Texte: Walter Rudin
« Caisse à savon sous voile » ou « baignoire flottante » : l’Optimist a connu des surnoms peu élogieux. À l’opposé de la tendance des dériveurs toujours plus rapides, l’Optimist persiste et signe. Depuis trois générations, il est le bateau de débutant par excellence pour les jeunes qui s’initient à la voile. Depuis maintenant 60 ans, le petit dériveur a fait le bonheur de plusieurs millions d’enfants, probablement encouragés par autant de parents qui suivaient les exploits de leur progéniture depuis la rive au bord du désespoir. Avec 500’000 unités enregistrées, l’Opti est le bateau le plus construit au monde.
Coup de génie
La naissance de l’Optimist en 1947 est une aventure… en dilettante. Lorsque l’Américain Clark Mills décide de construire un voilier pour son enfant, il ne trouve que des panneaux de contreplaqué de 230 de long, scellant ainsi les mensurations de l’Optimist. Sans véritable étrave, il se distingue par une largeur impressionnante. Sept ans plus tard, c’est le Danois Axel Damgaard qui permet à l’Optimist de se faire remarquer. Il standardise le bateau et le dote d’une voile à livarde. À partir de là, l’Opti débute sa marche triomphale à travers le monde. En se propageant du nord au sud, le virus atteint finalement la Suisse vers la fin des années 60.
C’est probablement Louis Schiess de Cham qui a construit le premier Optimist en Suisse. En 1967, alors qu’il suit une régate en Finlande, il découvre l’Opti. Pour lui, il ne fait aucun doute. Il s’agit du bateau idéal pour ses enfants. Il commande les plans de construction et, au printemps suivant, construit le petit dériveur en l’espace de trois jours. Le bateau plaît et fait des émules. Il se propage si vite qu’en 1969 déjà, l’association des Optimist « Schwei- zerische Optimist Dinghy» voit le jour. Rebaptisée Swiss Optimist, l’association compte aujourd’hui plus de 200 membres actifs et ne montre aucun signe de vieillissement. Même s’il tient le record de lenteur avec un coefficient yardstick de 173, l’Opti est toujours autant apprécié. Une pérennité qui surprend, surtout à l’heure où des dizaines de dériveurs- bolides tirent leur révérence après une prestation spectaculaire, bien que brève. L’Optimist, lui, résiste à tous les assauts. Selon les connaisseurs, son plan est un coup de génie. Hene Keller, chef de régates chez Swiss Optimist, cite comme plus grande qualité sa polyvalence : « Le bateau se prête tout aussi bien aux novices qu’à des navigateurs plus avancés.» Peter Gebistorf, président d’honneur qui donne des cours d’Opti depuis plusieurs décennies, ajoute: « Il n’y a rien de mieux qu’un Opti, il n’existe aucun autre bateau qui peut être navigué par des marmots de six ans. Grâce à sa largeur, l’Opti chavire relativement tard et se laisse facilement redresser sans qu’on ait besoin de beaucoup de force. »
Poussés au sommet
Ces dernières années, les petits Suisses ont fait sensation sur l’Opti: ils ont remporté deux titres de champion du monde. Alberto Casco, le président de l’association de 2012 à 2018, avait doté la série de nouvelles structures de formation, engagé les meilleurs entraîneurs du monde et permis aux enfants de suivre pendant plus de 100 jours un entraînement intense et professionnel sur l’eau. Sous sa présidence, la Suisse est passée de la 40e à la 4e place du classement Opti mondial des nations.

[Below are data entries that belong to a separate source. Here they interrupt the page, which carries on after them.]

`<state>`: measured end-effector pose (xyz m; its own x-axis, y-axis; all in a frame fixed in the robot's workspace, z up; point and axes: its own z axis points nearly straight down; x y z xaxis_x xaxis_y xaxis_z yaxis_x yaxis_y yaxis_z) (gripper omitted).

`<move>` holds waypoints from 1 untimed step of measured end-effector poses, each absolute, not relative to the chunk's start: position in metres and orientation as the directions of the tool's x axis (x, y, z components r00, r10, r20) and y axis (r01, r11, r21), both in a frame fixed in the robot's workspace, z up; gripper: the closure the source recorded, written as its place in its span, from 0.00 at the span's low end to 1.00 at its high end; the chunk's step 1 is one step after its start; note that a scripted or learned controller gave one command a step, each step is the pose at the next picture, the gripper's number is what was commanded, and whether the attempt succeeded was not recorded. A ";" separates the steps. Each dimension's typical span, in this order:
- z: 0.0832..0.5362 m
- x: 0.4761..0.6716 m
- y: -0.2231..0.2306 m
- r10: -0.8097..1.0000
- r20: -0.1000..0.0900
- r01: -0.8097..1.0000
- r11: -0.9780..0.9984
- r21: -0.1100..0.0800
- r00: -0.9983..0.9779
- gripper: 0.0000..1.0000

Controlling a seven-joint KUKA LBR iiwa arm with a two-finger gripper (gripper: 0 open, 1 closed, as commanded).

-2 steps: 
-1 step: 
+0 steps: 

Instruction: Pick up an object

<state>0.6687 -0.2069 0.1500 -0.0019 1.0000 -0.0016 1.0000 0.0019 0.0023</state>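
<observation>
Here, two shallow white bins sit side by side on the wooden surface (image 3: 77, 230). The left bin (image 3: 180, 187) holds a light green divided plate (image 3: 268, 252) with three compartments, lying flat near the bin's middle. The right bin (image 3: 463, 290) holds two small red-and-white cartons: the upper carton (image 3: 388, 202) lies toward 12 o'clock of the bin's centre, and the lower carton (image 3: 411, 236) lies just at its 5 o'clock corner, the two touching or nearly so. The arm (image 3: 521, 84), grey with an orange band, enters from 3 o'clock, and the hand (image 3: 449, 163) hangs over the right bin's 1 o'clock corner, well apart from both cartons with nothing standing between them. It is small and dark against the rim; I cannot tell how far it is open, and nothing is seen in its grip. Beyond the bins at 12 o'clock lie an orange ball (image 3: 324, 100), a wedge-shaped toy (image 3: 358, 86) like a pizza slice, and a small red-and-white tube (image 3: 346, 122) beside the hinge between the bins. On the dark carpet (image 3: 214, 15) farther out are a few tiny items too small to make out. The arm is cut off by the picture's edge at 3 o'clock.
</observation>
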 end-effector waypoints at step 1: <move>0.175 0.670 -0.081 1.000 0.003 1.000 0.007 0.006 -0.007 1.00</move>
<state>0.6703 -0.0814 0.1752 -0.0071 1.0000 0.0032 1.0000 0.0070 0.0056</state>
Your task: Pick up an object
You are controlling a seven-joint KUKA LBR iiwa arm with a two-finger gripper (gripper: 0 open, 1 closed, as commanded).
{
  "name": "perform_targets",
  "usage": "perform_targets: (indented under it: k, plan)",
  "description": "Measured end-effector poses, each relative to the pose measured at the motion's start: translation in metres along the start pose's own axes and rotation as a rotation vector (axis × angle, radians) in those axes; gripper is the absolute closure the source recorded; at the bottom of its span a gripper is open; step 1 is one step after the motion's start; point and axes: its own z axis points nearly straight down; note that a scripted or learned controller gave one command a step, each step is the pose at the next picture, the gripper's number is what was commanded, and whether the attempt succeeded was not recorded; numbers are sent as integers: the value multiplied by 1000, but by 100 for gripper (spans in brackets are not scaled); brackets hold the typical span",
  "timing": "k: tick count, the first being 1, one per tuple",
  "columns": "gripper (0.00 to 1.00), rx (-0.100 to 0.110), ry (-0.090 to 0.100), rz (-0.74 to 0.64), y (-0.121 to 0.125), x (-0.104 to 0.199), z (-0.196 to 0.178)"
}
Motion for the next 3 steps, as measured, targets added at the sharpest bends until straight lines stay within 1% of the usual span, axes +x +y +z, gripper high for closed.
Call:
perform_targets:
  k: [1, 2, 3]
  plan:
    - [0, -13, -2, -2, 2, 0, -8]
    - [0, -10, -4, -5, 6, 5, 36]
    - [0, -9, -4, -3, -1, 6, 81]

Aujourd’hui, les régatiers suisses continuent à caracoler en tête du classement mondial. Il y a deux ans, la Bernoise Anja von Allmen a décroché la médaille de bronze chez les filles lors des championnats du monde à Chypre. Et en novembre dernier, Stach Vleeshowers s’est classé 2e à la Kidibul Cup au Cap d’Adge parmi 262 participants démontrant tout le potentiel des navigateurs suisses.